» **WORK REQUEST**
Set down the entries again word for word, without any of the images.

Start of INPUT FOR THIS TASK

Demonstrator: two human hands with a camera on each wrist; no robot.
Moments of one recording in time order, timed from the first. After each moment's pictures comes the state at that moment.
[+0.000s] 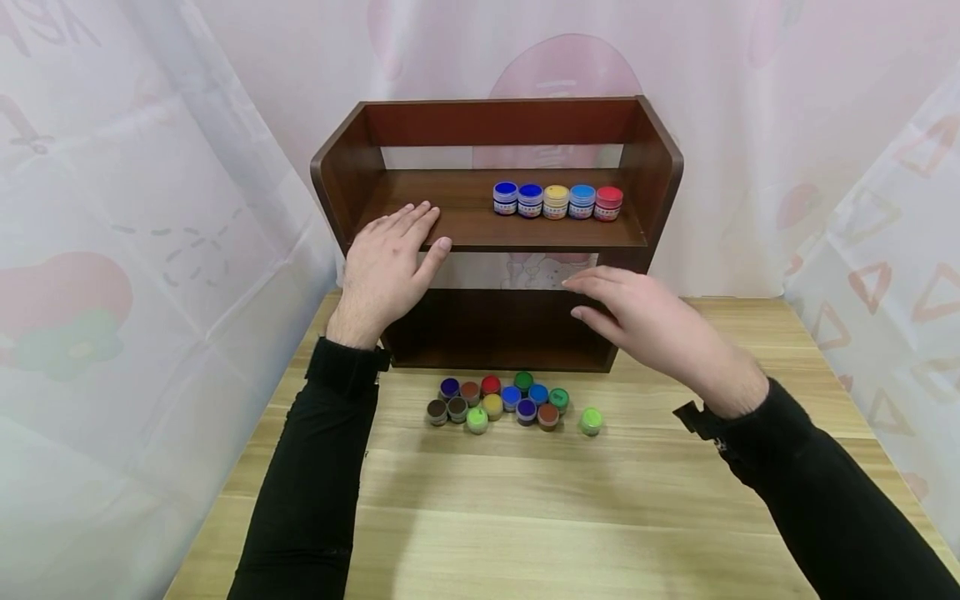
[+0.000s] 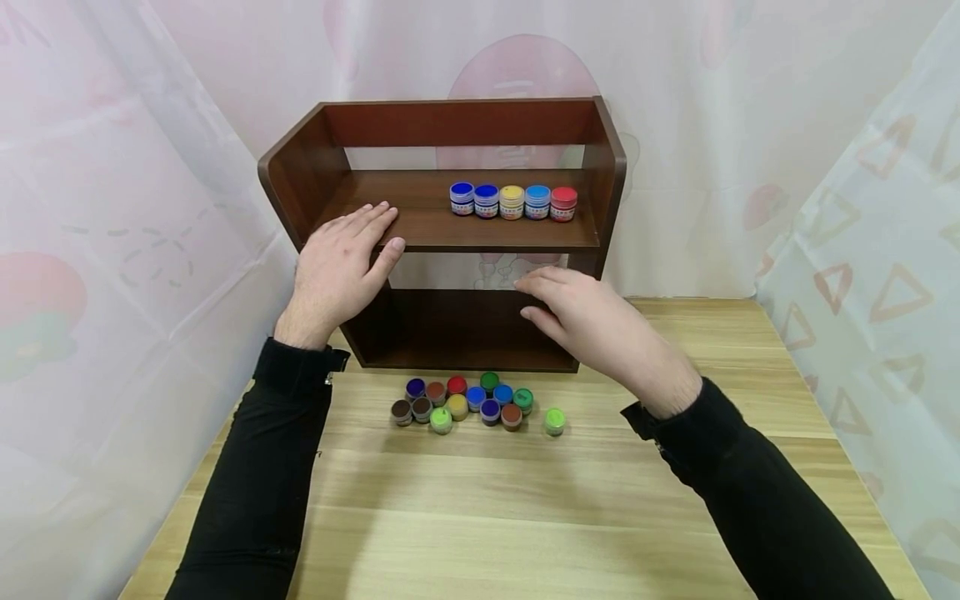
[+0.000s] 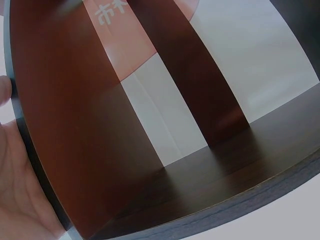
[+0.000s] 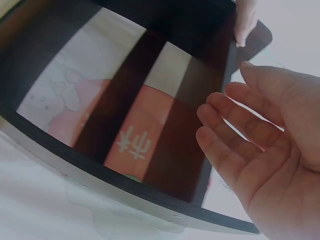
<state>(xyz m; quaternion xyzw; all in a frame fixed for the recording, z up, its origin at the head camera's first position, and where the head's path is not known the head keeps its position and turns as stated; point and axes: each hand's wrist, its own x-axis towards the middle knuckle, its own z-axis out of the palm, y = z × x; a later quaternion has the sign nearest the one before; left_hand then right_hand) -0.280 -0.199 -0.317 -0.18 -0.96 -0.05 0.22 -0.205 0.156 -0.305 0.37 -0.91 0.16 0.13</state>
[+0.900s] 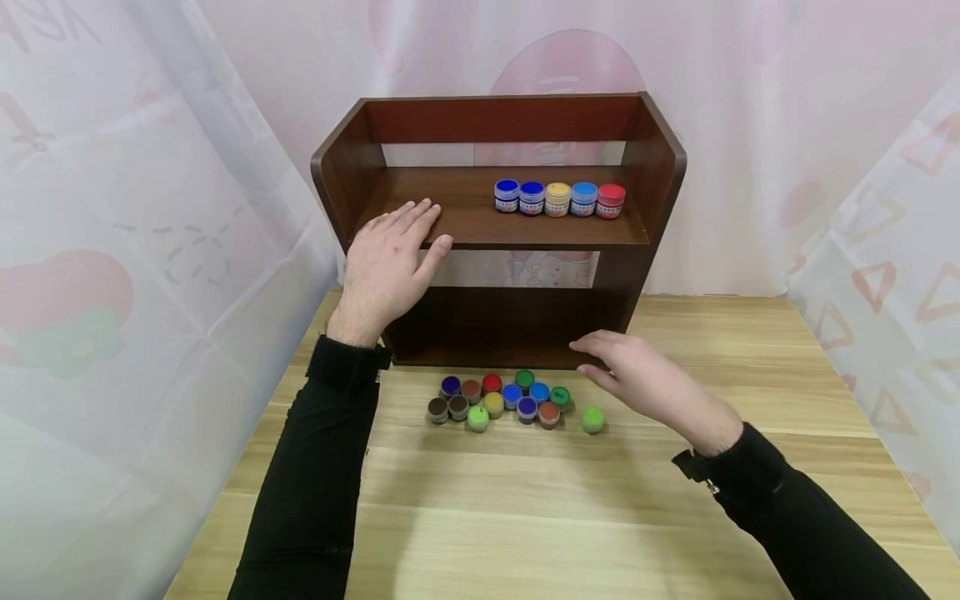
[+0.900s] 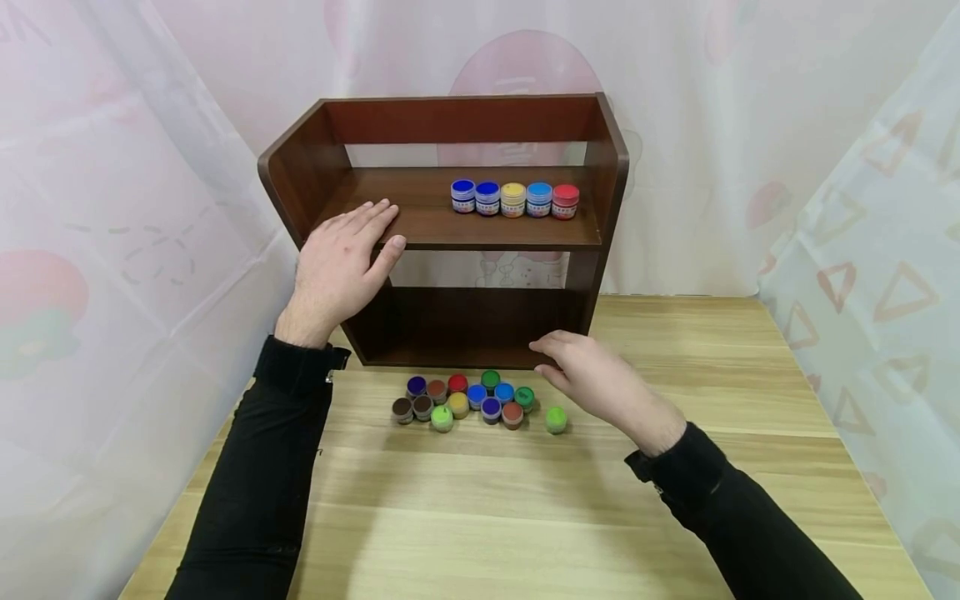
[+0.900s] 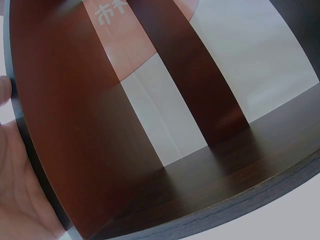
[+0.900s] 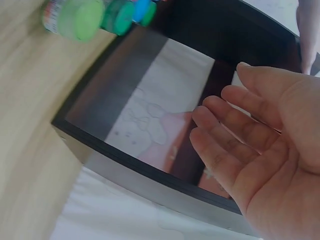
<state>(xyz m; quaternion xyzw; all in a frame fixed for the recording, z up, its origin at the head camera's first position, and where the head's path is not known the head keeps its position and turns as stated) -0.280 -0.199 -0.317 -0.19 -0.96 -0.05 0.23 -0.200 0.167 -0.400 0.33 -0.92 0.18 0.04</state>
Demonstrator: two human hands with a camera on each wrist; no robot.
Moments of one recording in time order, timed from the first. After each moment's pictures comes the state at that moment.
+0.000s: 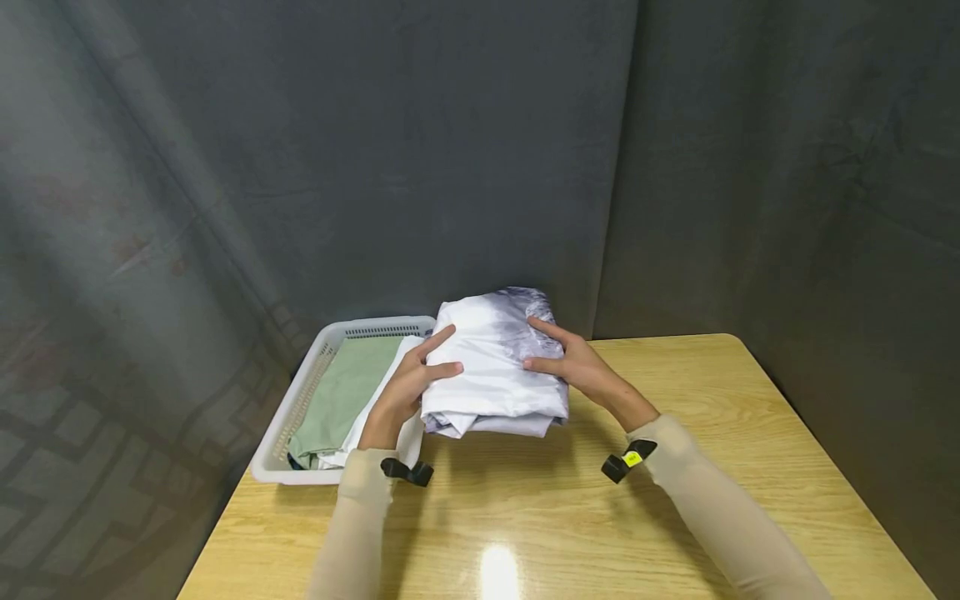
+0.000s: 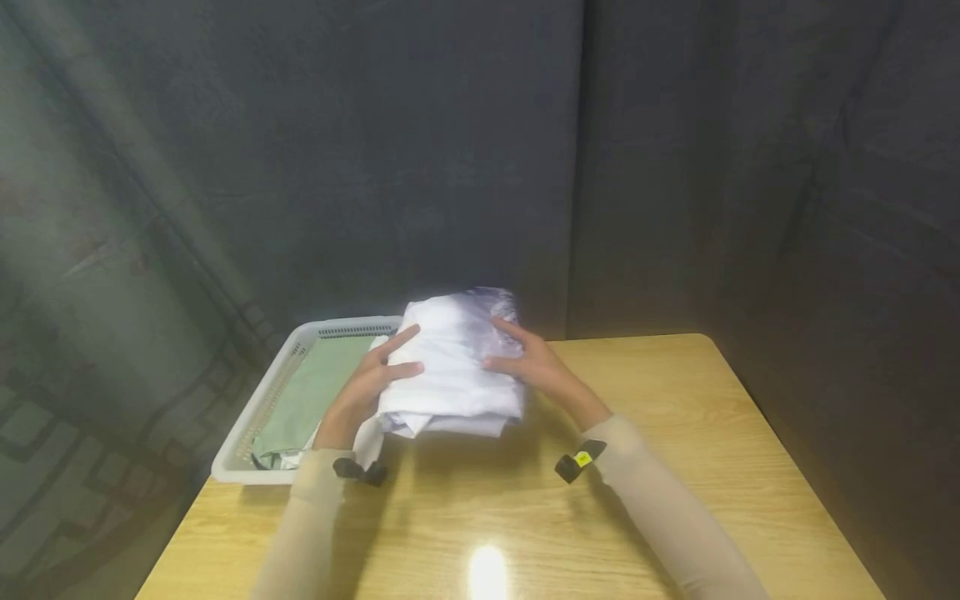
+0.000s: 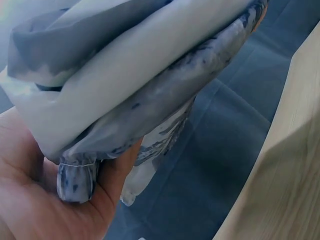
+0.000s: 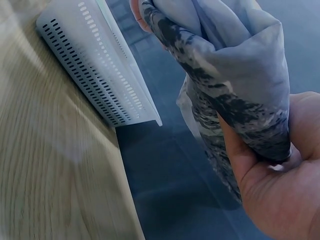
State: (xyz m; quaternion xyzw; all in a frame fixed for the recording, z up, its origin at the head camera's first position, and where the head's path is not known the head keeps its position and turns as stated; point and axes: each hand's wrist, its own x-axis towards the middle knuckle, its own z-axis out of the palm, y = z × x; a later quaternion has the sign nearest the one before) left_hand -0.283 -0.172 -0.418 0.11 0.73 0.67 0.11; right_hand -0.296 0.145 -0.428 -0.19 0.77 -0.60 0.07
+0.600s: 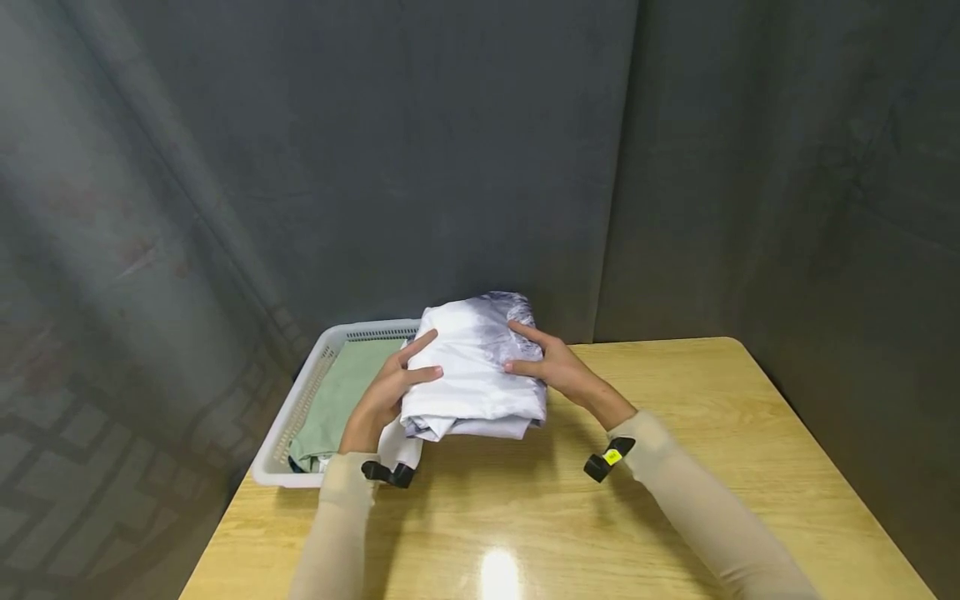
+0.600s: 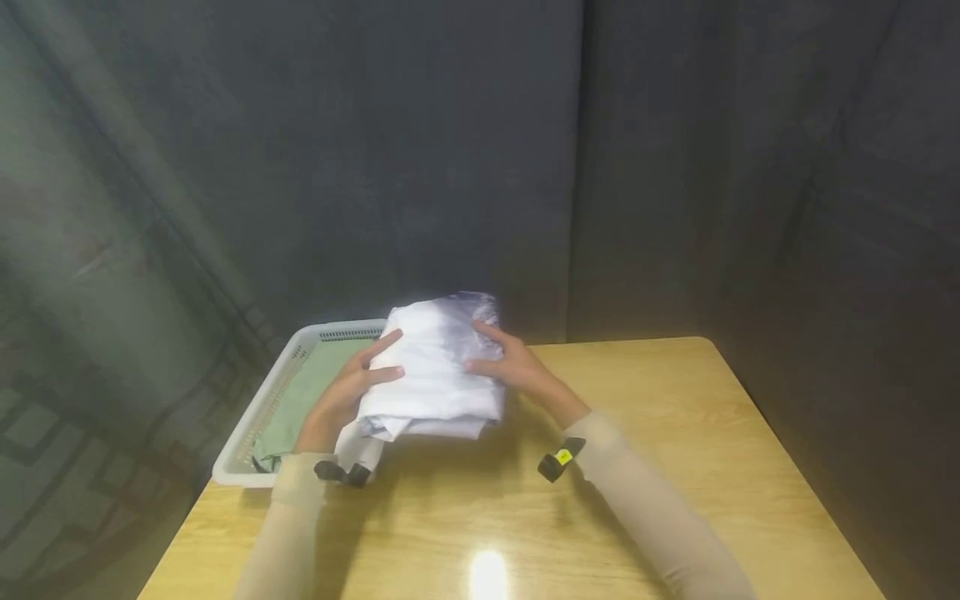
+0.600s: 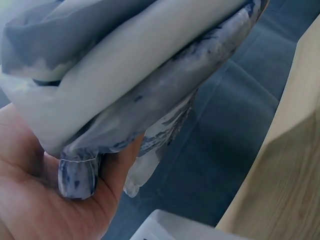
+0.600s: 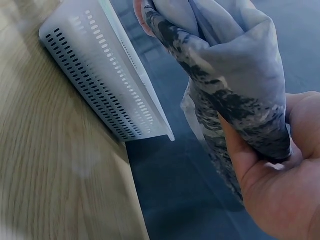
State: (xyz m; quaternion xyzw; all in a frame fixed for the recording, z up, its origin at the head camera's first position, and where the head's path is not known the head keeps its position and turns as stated) left_hand -0.284 -0.202 -0.420 0.09 0.70 0.69 0.14; right_hand -0.300 0.115 -0.428 -0.20 0.77 -0.60 0.09
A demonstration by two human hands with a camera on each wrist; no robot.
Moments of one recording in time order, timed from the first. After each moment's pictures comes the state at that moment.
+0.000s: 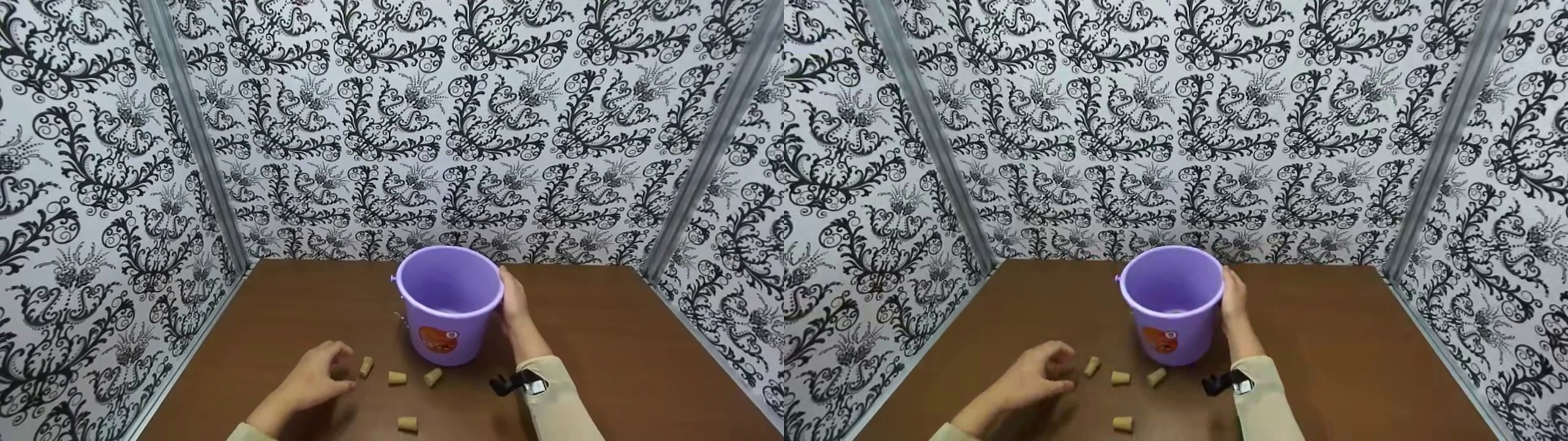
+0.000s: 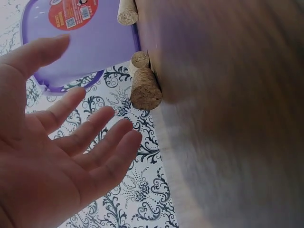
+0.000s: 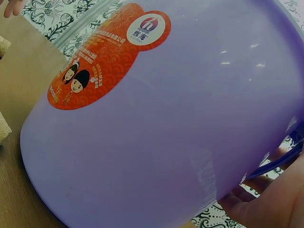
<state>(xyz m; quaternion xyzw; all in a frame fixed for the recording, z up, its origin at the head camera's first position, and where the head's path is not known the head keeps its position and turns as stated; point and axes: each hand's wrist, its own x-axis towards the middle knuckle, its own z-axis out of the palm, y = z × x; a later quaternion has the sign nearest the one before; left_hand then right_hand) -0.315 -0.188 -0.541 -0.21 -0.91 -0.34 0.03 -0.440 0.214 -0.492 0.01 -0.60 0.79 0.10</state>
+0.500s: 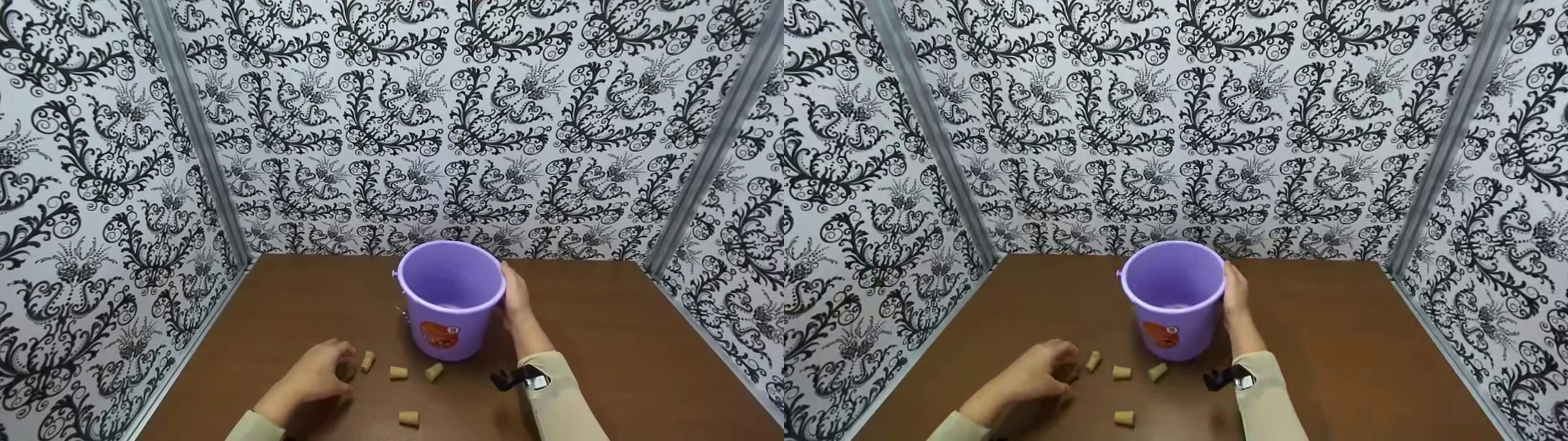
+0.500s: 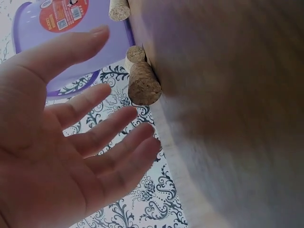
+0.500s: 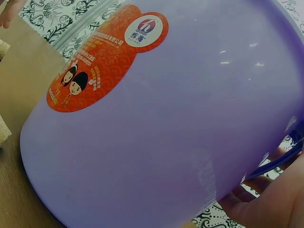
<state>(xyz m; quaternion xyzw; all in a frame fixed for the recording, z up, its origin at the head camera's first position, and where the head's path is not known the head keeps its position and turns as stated) -0.318 -0.181 -0.535 -0.21 -0.94 -0.26 -0.03 -0.440 0.217 -0.493 0.01 -0.61 0.79 0.08</state>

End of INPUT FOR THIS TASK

» **RESULT**
Demonstrator: two human hands with a camera on each wrist; no robot.
Moments of one recording in time order, timed from the first. After each moment's pictures comes the state at that moment.
[+0.000s] 
[+0.000s] 
[+0.000s] 
[+0.000s] 
<state>(xyz m; quaternion xyzw; all in a frame fixed for the recording, z up, its origin at the head camera's first position, and where the head's path is not known the head keeps its position and turns as stated; point and axes: each hand's wrist, its own x-axis towards the middle knuckle, its own z-axis out of the palm, y = z × x; a later quaternion has the sign nearest the one before; left_hand then right_hand) -0.280 -0.199 -0.317 -0.18 -0.96 -0.05 0.22 -0.205 0.156 -0.305 0.37 -0.91 0.16 0.13</state>
[+0.900s] 
[+0.900s] 
[+0.900s] 
[+0.900s] 
<state>(xyz m; quaternion xyzw; all in a frame fixed for the recording, z up, its origin at the head camera's first position, and where the head's path is not known the head keeps its position and turns as stated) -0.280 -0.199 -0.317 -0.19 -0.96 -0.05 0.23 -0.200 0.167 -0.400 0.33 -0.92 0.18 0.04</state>
Demonstrator: two human hands with a camera on each wrist; no robot.
Moments of one recording in time order, timed from the first. After each moment's pictures comes the state at that moment.
+0.000s: 
+0.000s: 
+0.000s: 
+0.000s: 
State: (xyz m; quaternion xyzw; all in a frame fixed for the recording, z up, its origin at the head camera's first position, and where the head's path is not known the head keeps its position and turns as stated; point and axes: each hand's wrist, its own x-axis towards the middle knuckle, its own z-axis out of the palm, y = z × x; a later quaternion has the sign nearest the one before) left_hand -0.283 -0.172 -0.418 0.11 0.73 0.67 0.11; right_hand -0.296 0.145 -0.428 -0.19 0.77 -0.60 0.07
+0.600s: 
+0.600s: 
+0.600s: 
+0.600s: 
State: (xyz m; quaternion xyzw; all in a frame fixed for the recording, z up, its origin at the head camera's first position, and where the head's path is not known the head keeps its position and turns as stated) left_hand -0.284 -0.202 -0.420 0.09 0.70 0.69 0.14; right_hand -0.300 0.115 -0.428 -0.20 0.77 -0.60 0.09
A demonstration by two human hands with a camera on each wrist; no robot.
Moments of one recording in time order, timed from the first. After each moment's pictures comes the state at that moment.
+0.000s: 
+0.000s: 
+0.000s: 
<state>(xyz m; quaternion xyzw; all in a frame fixed for the recording, z up, its origin at the head camera's first position, and where the head's path is not known the head keeps its position and turns as stated; point and axes: each hand's wrist, its own x-axis towards the middle knuckle, its own z-axis out of the palm, y = z × x; a later quaternion has the sign nearest the one before; left_hand then right_hand) -0.315 -0.188 -0.541 -0.21 -0.91 -0.34 0.03 -0.440 0.214 -0.492 0.01 -0.60 0.79 0.10</state>
+0.500s: 
+0.500s: 
+0.500s: 
<state>(xyz m; quaternion xyzw; all in a frame fixed for the recording, z up, its origin at the head camera's first position, and where the head's path is not known the head keeps its position and turns as stated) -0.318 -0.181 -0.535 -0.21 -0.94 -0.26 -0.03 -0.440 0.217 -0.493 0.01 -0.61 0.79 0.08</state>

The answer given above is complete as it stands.